Output the data once more, exactly as given.

- **Data**:
%%
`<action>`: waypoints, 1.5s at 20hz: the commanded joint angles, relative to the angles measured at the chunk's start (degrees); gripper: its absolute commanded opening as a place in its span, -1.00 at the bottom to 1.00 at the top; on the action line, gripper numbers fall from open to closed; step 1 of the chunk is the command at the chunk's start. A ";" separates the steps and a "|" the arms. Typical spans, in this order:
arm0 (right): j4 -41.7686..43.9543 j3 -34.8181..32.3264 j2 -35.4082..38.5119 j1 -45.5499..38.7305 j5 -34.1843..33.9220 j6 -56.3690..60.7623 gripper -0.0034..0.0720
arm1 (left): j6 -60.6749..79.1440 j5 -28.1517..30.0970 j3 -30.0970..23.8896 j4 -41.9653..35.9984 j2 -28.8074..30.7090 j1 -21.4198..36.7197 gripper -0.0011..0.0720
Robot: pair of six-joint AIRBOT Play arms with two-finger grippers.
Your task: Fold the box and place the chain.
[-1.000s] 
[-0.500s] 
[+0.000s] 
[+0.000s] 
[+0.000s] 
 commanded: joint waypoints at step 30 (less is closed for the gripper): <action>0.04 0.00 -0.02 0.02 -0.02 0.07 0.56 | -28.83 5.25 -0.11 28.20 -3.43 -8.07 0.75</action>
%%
- **Task response**:
`<action>`: waypoints, 1.5s at 20hz: the commanded joint angles, relative to the angles measured at the chunk's start (degrees); gripper: its absolute commanded opening as a place in its span, -1.00 at the bottom to 1.00 at the top; on the action line, gripper numbers fall from open to closed; step 1 of the chunk is the command at the chunk's start. A ";" separates the steps and a "|" the arms. Typical spans, in this order:
arm0 (right): j4 -41.7686..43.9543 j3 -34.8181..32.3264 j2 -35.4082..38.5119 j1 -45.5499..38.7305 j5 -34.1843..33.9220 j6 -56.3690..60.7623 gripper -0.0034..0.0720
arm1 (left): j6 -60.6749..79.1440 j5 -28.1517..30.0970 j3 -30.0970..23.8896 j4 -41.9653..35.9984 j2 -28.8074..30.7090 j1 -21.4198..36.7197 gripper -0.0011..0.0720
Robot: pair of six-joint AIRBOT Play arms with two-finger grippers.
Your task: Fold the box and place the chain.
[-1.000s] 
[-0.500s] 
[+0.000s] 
[+0.000s] 
[+0.000s] 
 commanded: joint waypoints at step 30 (less is closed for the gripper): <action>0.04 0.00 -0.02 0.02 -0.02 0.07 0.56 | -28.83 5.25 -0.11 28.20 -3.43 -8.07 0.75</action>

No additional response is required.